慕容深那個氣啊,那陸老頭子做什麼不好,非得弄個什麼破陣在這裡?!
林揚湊上來,擔心地問:「爺,您說,要是一直沒有人出來接我們,我們是不是就得一直等在外面啊?」
慕容深臉色一黑,「你說呢?!」
除了等,還能有什麼辦法?
慕容深黑著張臉,翻身從馬上跳了下來。
林揚也忙跟著下來,幫慕容深把馬給牽著。
慕容深站在那兒,忽然想起第一次和陸雙凝在這兒山頭見面的場景。
她攔著不讓他進,還往他身上放了讓人身體發癢的蟲。
那刁鑽的小模樣,他到現在都還記得。
他親了她,她嚇得忙不迭地把解藥給他。
嘴上雖然不服氣地罵他,可他還是看見她偷偷紅了臉。
再後來,他進了山,天天和她見面,她沒事兒就跑來很他吵幾句,那小丫頭吵起架來,眼睛瞪得
溜圓,腮幫子鼓鼓的,可愛得緊。
她每天和他吵架,可每次做飯的時候,都會做他喜歡吃的菜。
起初他還沒覺得什麼異常,直到有天陸雙凝師弟說了一句,「這個菜大家都不愛吃,怎麼還天天做呀?」
那個菜的確大家都不愛吃,除了他。
就從那時候起,慕容深才終於發現點端倪。
陸雙凝那小丫頭,該不會是喜歡上了他?
再之後,陸雙凝就跑下山來找他了。從那之後,他心裡更加肯定了陸雙凝對他的心思。
不過,既然喜歡他,為何又一聲不吭地就離開了?
關於這點,慕容深到現在都沒想通,怎麼就一聲不吭呢?
慕容深站在一顆大樹下,頭望著天,深深嘆了口氣。
就這時候,聶雲從山裡頭走出來。
本來還想看看究竟是誰,結果一眼就看見了站在樹下的慕容深。
聶雲還惦記著慕容深教他彈琴的事兒呢,看見他站在那兒,還以為自己花了眼睛,連忙抬手揉了一下。

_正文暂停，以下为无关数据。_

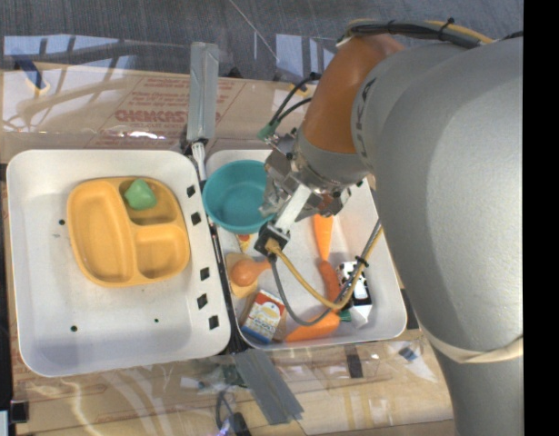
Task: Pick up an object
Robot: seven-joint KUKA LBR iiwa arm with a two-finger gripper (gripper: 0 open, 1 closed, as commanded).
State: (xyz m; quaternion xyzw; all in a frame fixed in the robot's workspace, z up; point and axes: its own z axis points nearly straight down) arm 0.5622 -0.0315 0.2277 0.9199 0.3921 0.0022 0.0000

再睜開眼,慕容深已經朝他看了過來,挑挑眉道:「你傻楞在那兒幹嘛?」
聶雲眼睛一亮,咧著嘴笑了起來,「七爺!您怎麼來了啊!」
他高興地跑過去,一臉熱情。
慕容深笑了笑,開門見山地問:「你師姐呢?」
聶雲忙道:「師姐下山玩去了呀!」
慕容深聽言,眉頭皺了皺。
下山玩?
呵,她倒是過得挺瀟灑。
聶雲拉了一下慕容深,道:「七王爺,您先去山裡坐坐吧,師姐應該晚上就會回來了。」
慕容深點了下頭,回頭對林揚道:「你把馬牽過來。」
林揚揚聲道:「來了,王爺。」
慕容深跟著聶雲進了山,進了院子,一眼就看見了擺在地上的箱子。箱子上面,一床大紅色的喜帳。